Being Green: The Life of Tom

Monday, March 07, 2016

Written by Nick Krewen

Tom Green has been many things over the years: talk show host, prankster, actor and comedian … but brewmaster?
True enough, through a partnership with close-to-Ottawa Beau’s Brewery, Mr. Green has had his own milk stout out on the market for the past three years – called, ironically enough, The Tom Green Beer!
According to the 44-year-old Green, it’s the best beer ever.
“The beer is delicious,” says Green over the phone from a recent stopover at his Ottawa home. “It has a really amazing flavour to it. They use a milk stout because it’s lactose sugar.
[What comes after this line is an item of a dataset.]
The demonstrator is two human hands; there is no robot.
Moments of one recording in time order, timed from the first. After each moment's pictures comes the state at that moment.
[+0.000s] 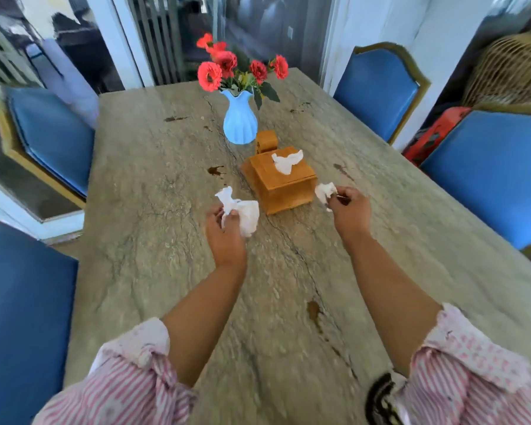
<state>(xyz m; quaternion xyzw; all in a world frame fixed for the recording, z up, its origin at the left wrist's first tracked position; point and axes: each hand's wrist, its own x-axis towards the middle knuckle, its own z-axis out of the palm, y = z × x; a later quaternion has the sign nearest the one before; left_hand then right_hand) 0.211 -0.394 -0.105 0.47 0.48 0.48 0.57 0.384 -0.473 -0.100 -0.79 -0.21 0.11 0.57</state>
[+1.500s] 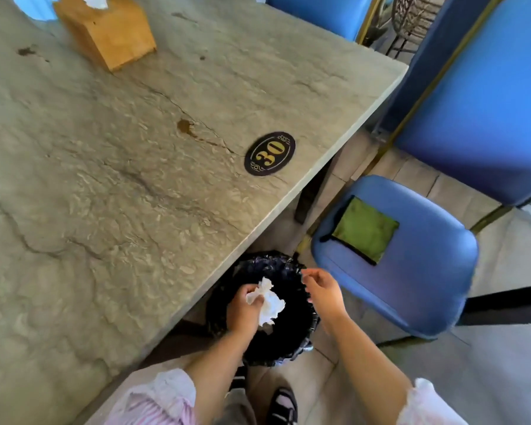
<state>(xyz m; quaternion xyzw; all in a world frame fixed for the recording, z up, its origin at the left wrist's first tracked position) 0.027 -0.725 -0.344 0.71 0.45 -0.12 0.53 0.103 -0.857 -0.344 -0.80 0.12 0.26 0.53</state>
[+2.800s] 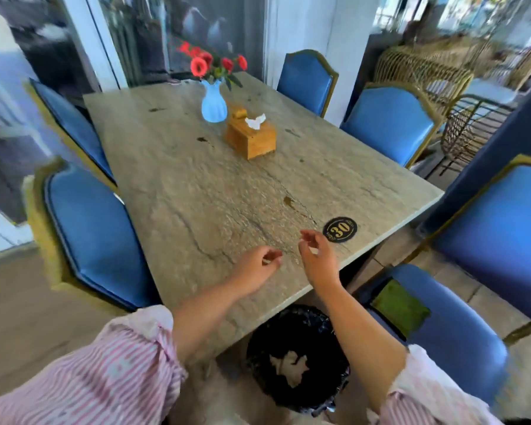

When you brew beer with sugar, you usually don’t have any of that flavour or sweetness left in the beer. With lactose sugar, the sugars don’t break down the same way, so it leaves this coffee sweetness to it that’s very, very tasty.”
Why a milk stout?  Green says the origins came in tribute to his earlier days “when I used to squirt milk bags all over my guests on my TV show. They (Beau’s) suggested it.”
Ah yes, The Tom Green Show. It first appeared on basic cable locally on Rogers in Ottawa, and Green’s propensity for staging pranks – sometimes at the expense of his parents – brought him national notoriety.
Some of the more shocking, extreme and bizarre stunts involved roadkill and sucking on a cow’s udder – and eventually helped pave the way to his own internationally popular MTV show called … The New Tom Green Show.
That notoriety also made Hollywood sit up and take notice, offering him a chance to write and star in his own Razzie Award-winning comedy Freddy Got Fingered and roles in the comedies Road Trip and Stealing Harvard, as well as a cameo performance on the hit blockbuster Charlie’s Angels, starring his future wife, Drew Barrymore. (They’ve since divorced.)
Nowadays, however, Green has left the video pranks behind.
“Am I going out on the street and shooting pranks on video anymore?” he asks. “No, I’m not. It’s not like I’m trying to get away from it. I did it for 20 years, and now we’re in a world where everybody has a video camera in their cellphone, and an editing system in their laptop computer or their phone.
“There are millions of people doing it on YouTube. And I’ve always tried to be somebody who stands out from what everyone else is doing. Stand-up is the place right now where I’m able to do that best. There are so many people doing pranks now I feel like I’d just be following the herd if I kept doing them.”
Green has also turned to the Net for some of his more recent successes: from 2006-2011, he hosted Tom Green’s House Tonight in Los Angeles – literally from his living room – and later a weekly talk show called Tom Green Live On AXS TV.
Currently, you can find more stuff on the TomGreen.com website, which includes several videos and his podcast of the Tom Green Radio Show.
As much as some observers may think of his current stand-up comedy tour as a new platform of expression for Green, it’s actually a return to his roots.
“I was doing stand-up long before I was doing that other stuff,” he admits. “I was at Yuk Yuk’s here in Ottawa as a teenager. And a lot of the roots of The Tom Green Show were based in stand-up. I modelled the show after (Late Night with) David Letterman in a lot of ways.
“I was always into outrageous comedy, so I’m trying to incorporate my sensibilities into my stand-up show. I’m standing at a microphone. I don’t use props. I’m telling jokes. I’m telling stories. I’m throwing myself into the world of social commentary, talking about how we’re living in 2016 and all the absurdities and things I find ridiculous.
“Hopefully, people will leave thinking about the world differently than when they walked in.”
“I want my stand-up show to be the most outrageous and ridiculous night of comedy that you’ve ever been to.”
He then makes an interesting point: with the current fragmentation of TV audiences and the fact that US news outlets are worried about ratings to the point where they lobby softball questions at potential presidential candidates, Green has no such worries of being censored on the stage.

“Stand-up comedy is one of the last podiums where you can speak your mind and not fear getting cancelled,” he explains. “I have no boss, no executive producer, and no network head telling me what I have to say in order not to offend anyone.”